### TASK REQUIREMENTS:
Print word for word the first line of the listing below and every line after it, through the line with "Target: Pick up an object". Leave out the pictures and the rest.
SOURCE DATA section start
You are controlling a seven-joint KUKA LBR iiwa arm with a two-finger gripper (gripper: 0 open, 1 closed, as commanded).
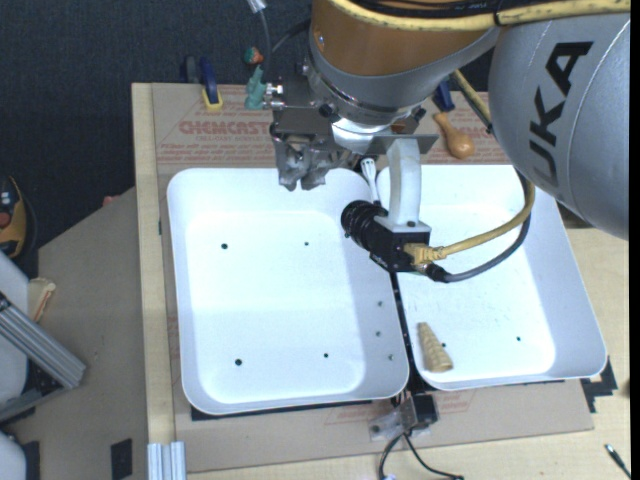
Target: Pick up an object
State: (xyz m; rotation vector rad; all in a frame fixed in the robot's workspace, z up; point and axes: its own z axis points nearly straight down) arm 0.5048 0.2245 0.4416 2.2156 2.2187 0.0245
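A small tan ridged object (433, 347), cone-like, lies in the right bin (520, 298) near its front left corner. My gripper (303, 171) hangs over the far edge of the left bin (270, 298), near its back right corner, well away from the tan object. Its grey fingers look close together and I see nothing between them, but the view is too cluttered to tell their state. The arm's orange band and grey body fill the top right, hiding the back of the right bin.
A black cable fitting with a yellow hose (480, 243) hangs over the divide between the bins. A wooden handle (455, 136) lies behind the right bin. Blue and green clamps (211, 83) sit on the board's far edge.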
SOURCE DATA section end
### SOLVED PROBLEM:
You are controlling a seven-joint KUKA LBR iiwa arm with a two-finger gripper (gripper: 0 open, 1 closed, as commanded).
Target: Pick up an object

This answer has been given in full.